Leaving the pictures aside, reproduce the data in full and word for word.
Top of GIVEN DATA
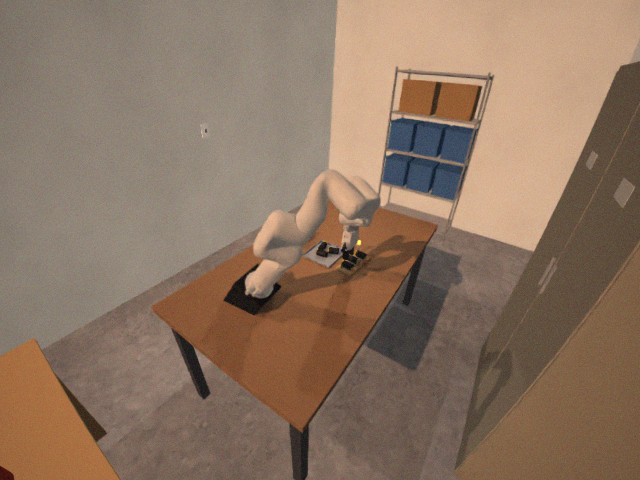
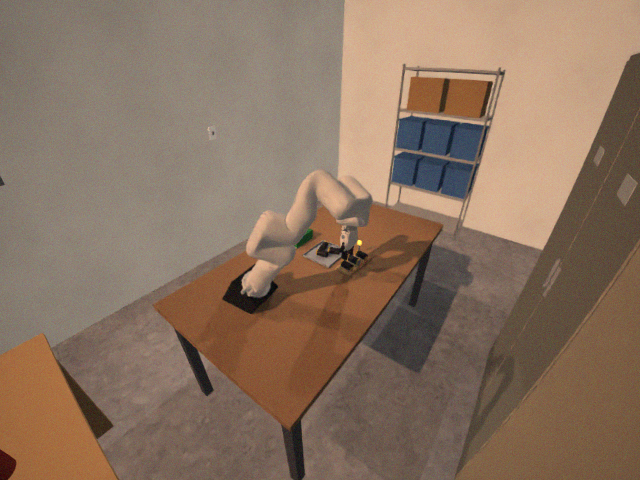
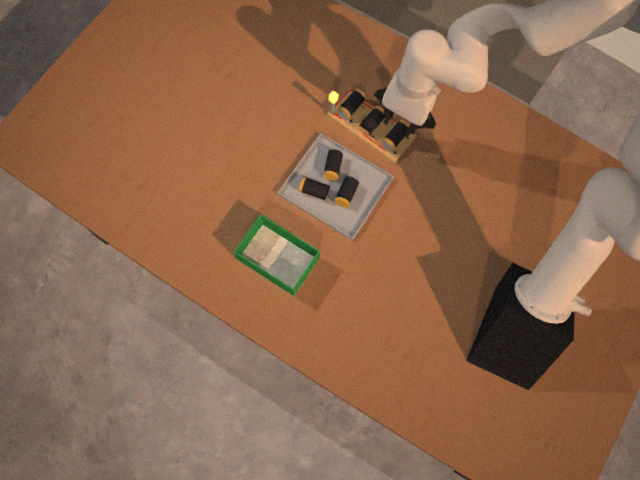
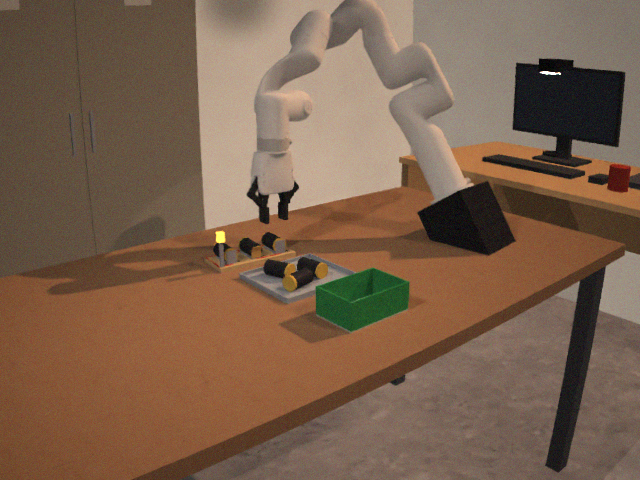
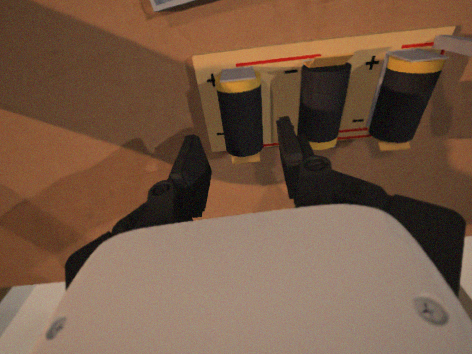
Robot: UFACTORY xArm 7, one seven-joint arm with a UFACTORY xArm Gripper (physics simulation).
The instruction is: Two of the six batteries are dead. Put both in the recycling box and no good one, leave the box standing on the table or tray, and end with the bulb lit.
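Seen in the pictures: gripper, fingertip midpoint: (image 1: 347,256) (image 2: 347,256) (image 3: 398,125) (image 4: 273,220) (image 5: 240,146); arm's base at its link origin: (image 1: 259,284) (image 2: 256,284) (image 3: 542,299) (image 4: 453,196).
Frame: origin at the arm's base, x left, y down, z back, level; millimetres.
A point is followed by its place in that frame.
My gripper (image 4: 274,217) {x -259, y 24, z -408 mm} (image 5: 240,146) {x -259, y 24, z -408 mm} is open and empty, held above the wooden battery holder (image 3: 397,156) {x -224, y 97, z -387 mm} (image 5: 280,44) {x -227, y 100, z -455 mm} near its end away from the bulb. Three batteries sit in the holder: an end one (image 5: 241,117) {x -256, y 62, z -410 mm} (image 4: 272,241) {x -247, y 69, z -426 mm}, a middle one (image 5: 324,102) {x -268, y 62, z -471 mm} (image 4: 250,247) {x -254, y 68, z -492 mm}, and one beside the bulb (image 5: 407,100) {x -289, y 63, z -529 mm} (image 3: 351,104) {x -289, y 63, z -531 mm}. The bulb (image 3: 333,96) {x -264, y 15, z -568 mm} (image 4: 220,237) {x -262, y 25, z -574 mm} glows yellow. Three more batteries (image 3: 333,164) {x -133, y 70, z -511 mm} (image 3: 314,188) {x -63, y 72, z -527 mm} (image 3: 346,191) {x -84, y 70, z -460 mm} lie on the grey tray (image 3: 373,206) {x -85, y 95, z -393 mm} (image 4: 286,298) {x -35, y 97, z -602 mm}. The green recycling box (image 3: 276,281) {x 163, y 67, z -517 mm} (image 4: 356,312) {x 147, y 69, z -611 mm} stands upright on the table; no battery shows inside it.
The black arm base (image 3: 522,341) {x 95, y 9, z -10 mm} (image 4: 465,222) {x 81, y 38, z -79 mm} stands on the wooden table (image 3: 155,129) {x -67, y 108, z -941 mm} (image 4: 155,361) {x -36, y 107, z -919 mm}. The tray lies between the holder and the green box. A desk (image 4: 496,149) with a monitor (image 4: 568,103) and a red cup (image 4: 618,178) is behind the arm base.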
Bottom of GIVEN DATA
_RESPONSE BOX_.
Robot: UFACTORY xArm 7, one seven-joint arm with a UFACTORY xArm Gripper (physics simulation).
The instruction is: Two of the six batteries are dead. Put both in the recycling box and no good one, leave the box standing on the table or tray, and end with the bulb lit.
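Seen in the pictures: gripper, fingertip midpoint: (image 1: 347,256) (image 2: 347,256) (image 3: 398,125) (image 4: 273,220) (image 5: 240,146); arm's base at its link origin: (image 1: 259,284) (image 2: 256,284) (image 3: 542,299) (image 4: 453,196).
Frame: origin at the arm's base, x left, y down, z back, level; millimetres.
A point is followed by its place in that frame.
My gripper (image 4: 274,217) {x -259, y 24, z -408 mm} (image 5: 240,146) {x -259, y 24, z -408 mm} is open and empty, held above the wooden battery holder (image 3: 397,156) {x -224, y 97, z -387 mm} (image 5: 280,44) {x -227, y 100, z -455 mm} near its end away from the bulb. Three batteries sit in the holder: an end one (image 5: 241,117) {x -256, y 62, z -410 mm} (image 4: 272,241) {x -247, y 69, z -426 mm}, a middle one (image 5: 324,102) {x -268, y 62, z -471 mm} (image 4: 250,247) {x -254, y 68, z -492 mm}, and one beside the bulb (image 5: 407,100) {x -289, y 63, z -529 mm} (image 3: 351,104) {x -289, y 63, z -531 mm}. The bulb (image 3: 333,96) {x -264, y 15, z -568 mm} (image 4: 220,237) {x -262, y 25, z -574 mm} glows yellow. Three more batteries (image 3: 333,164) {x -133, y 70, z -511 mm} (image 3: 314,188) {x -63, y 72, z -527 mm} (image 3: 346,191) {x -84, y 70, z -460 mm} lie on the grey tray (image 3: 373,206) {x -85, y 95, z -393 mm} (image 4: 286,298) {x -35, y 97, z -602 mm}. The green recycling box (image 3: 276,281) {x 163, y 67, z -517 mm} (image 4: 356,312) {x 147, y 69, z -611 mm} stands upright on the table; no battery shows inside it.
The black arm base (image 3: 522,341) {x 95, y 9, z -10 mm} (image 4: 465,222) {x 81, y 38, z -79 mm} stands on the wooden table (image 3: 155,129) {x -67, y 108, z -941 mm} (image 4: 155,361) {x -36, y 107, z -919 mm}. The tray lies between the holder and the green box. A desk (image 4: 496,149) with a monitor (image 4: 568,103) and a red cup (image 4: 618,178) is behind the arm base.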

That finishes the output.